Paul Jarvis

Money, then everything else

A lot of times we pay attention to things in our business that aren’t true markers of anything meaningful. Worse, we can let these false markers guide decisions in our work.

It would be great to have any of those things, right? And sure, they can definitely help a business or show a little bit that we’re heading in the right direction.

But still, any of those numbers may or may not translate into the only real marker for a business: money. Money earned means we’re on the right track. Money earned means we’re creating enough value for others to pay us. Money earned means we’re making good decisions in our business.

It’s easy to get caught up in the game of false markers because they’re alluring and seem like valid signals. Sometimes a lot of social followers doesn’t translate into any money though (I know too many social influencers who don’t make enough to support themselves adequately). I’ve had companies send emails to their million person mailing lists about my products and watch all of zero sales come from it.

Any marker that doesn’t always and consistently lead to money in your business is a marker that yes, you could be on the right track, but it isn’t nearly a true marker of business success, unless it’s consistent. As in, if 5% of your site visitors lead to sales, then that’s a pretty good marker. If 10% of free downloaders turn into paying customers, that’s also a pretty good marker. But if those things don’t happen, or happen consistently, then we don’t need to pay a lot of attention to them.

We can get overwhelmed with markers and data. There are so many things to pay attention to with a business! But really, we just need to watch the money. If most of our mailing list subscribers say they’d buy something from us and we built it, and none do, well people sayingthey’ll buy and them actually buying doesn’t always line up. If we’re popular on YouTube but can’t turn that into revenue, maybe it’s not a business—it’s just an awesome hobby (or even just a way to connect with other humans).

If we instead whittle down our attention to money, we can be less data-dazed and laser in our focus. For example, if we want to test whether or not our audience wants to buy something from us, maybe we don’t ask them in a survey, but we give them a way to actually buy it (or pre-order it). Money is the ultimate way to prove value.

Money itself is binary. You have it or you don’t. Your product made some or it didn’t. The sale happened or it didn’t. The problem is that our view of money is anything but binary. We’re completely rife with feelings about it, based on society, our upbringing and countless other things.

If we like making money in our business, then we may assume we’re shallow or greedy or capitalist pigs. At least that’s how it seems like anyone who considers themselves a creative or an artist should feel about money—it should be about the art, not the money, right? But we can challenge that assumption if we want to make our art our living. In fact, money if you’re a creative or an artist, can be awesome and empowering. It can be what keeps us doing our creative work indefinitely. It can be what keeps us providing value to our customers.
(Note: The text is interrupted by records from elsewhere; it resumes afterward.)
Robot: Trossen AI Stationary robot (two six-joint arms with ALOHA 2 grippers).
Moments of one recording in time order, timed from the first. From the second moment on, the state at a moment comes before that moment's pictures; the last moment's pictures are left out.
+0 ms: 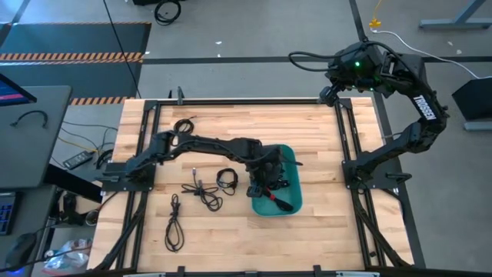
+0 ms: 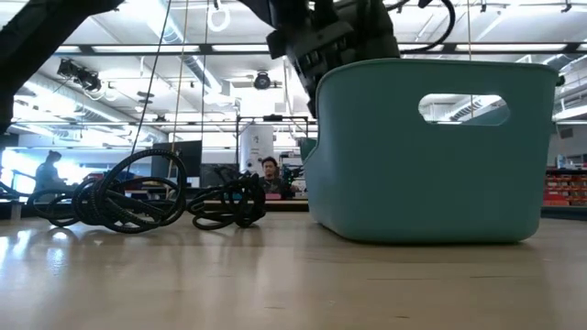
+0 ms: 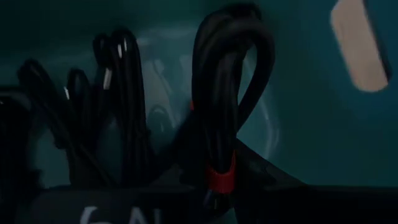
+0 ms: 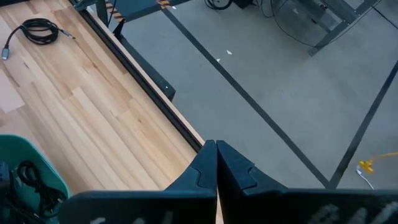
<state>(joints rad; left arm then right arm) 0.01 2.23 1.84 -0.72 0.40 0.17 -0.42 1.36 2.09 -1.51 0.44 0.04</state>
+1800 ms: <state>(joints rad) -0.03 1.99 2.29 -1.56 -0.49 -0.33 -0.42 1.36 2.09 -1.51 0.44 -0.13</state>
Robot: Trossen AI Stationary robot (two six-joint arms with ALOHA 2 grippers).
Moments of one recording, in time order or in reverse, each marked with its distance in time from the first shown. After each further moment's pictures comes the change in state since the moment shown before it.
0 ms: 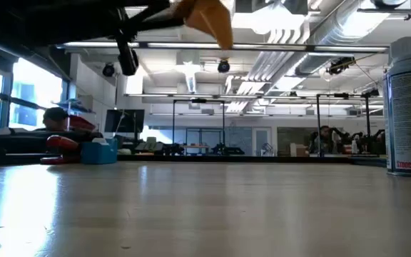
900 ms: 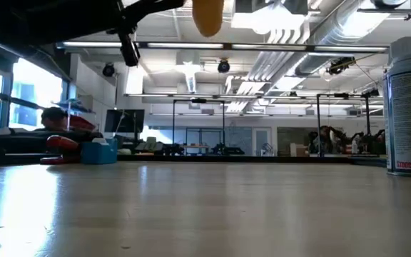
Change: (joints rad) left arm 0.063 -0.045 -0.001 0.032 0.050 -0.015; right arm 0.142 0.118 0.000 0.016 -0.288 0.236
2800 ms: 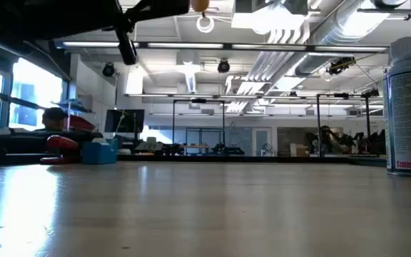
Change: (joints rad) left arm -0.038 -0.001 -0.002 0.011 -0.113 0.073; right arm -0.107 0.046 0.002 0.175 0.047 -0.114
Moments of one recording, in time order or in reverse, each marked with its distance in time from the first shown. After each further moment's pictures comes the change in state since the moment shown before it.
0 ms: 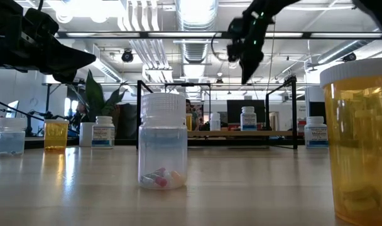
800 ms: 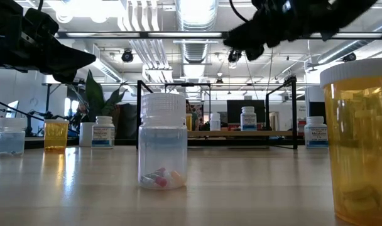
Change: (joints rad) left arm 0.000 0.000 0.000 0.000 0.000 0.000; right arm 0.715 -0.638 -1.326 1.608 -0.180 0.573
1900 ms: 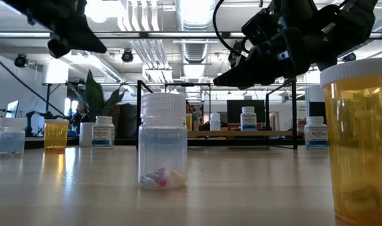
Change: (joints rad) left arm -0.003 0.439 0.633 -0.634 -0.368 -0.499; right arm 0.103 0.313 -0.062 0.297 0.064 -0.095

It can be what gives us a valid marker that our direction is sound, and that we should keep at it. It can be what gives us more power to do good and affect change.

Even if we’re creatives or artists or whatever label we want to give ourselves that makes us think that money isn’t important, it still is. If what we do needs to sustain ourselves or our families, then it certainly is. We don’t need to chase money at the expense of our health or happiness or freedom, but we still need to consider it as the most important factor in our work. As soon as we start relying on our creativity or art to pay our bills, then we’re artists AND business owners, and businesses need profit to stay open and functioning.
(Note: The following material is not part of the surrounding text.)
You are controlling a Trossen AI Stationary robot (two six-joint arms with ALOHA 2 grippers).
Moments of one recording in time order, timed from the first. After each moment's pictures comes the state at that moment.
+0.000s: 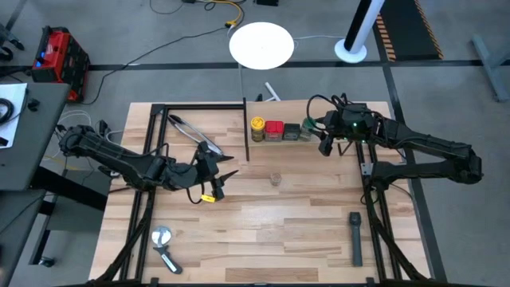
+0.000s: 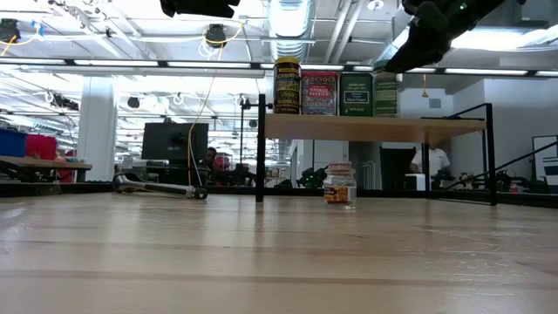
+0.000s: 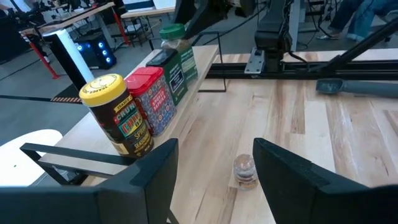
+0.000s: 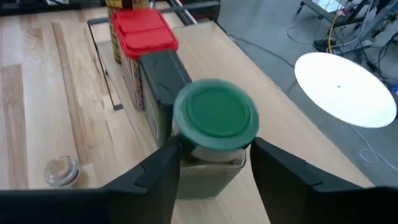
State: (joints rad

Whenever I go off on a tirade about not caring about social media or not being on Facebook or Linkedin or whatever, people ask me how I can stay in business without using those things. The answer is simple: they don’t make me money and I make money in my business without them. Most businesses, outside of our little internet bubble, make money without them or have existed since a time when social media wasn’t even a thing. Social media didn’t even exist when I started my company, and it was still able to generate profit.

The point is this: it can be freeing to know we don’t have to pay attention to everything at all times. We can use this knowledge to focus on serving our paying customers and generating more of them (if we need more). For myself, as long as I’m looking at the money first, and everything else when I feel like I have the space to, my business can keep going with as little stress and overwhelm as possible.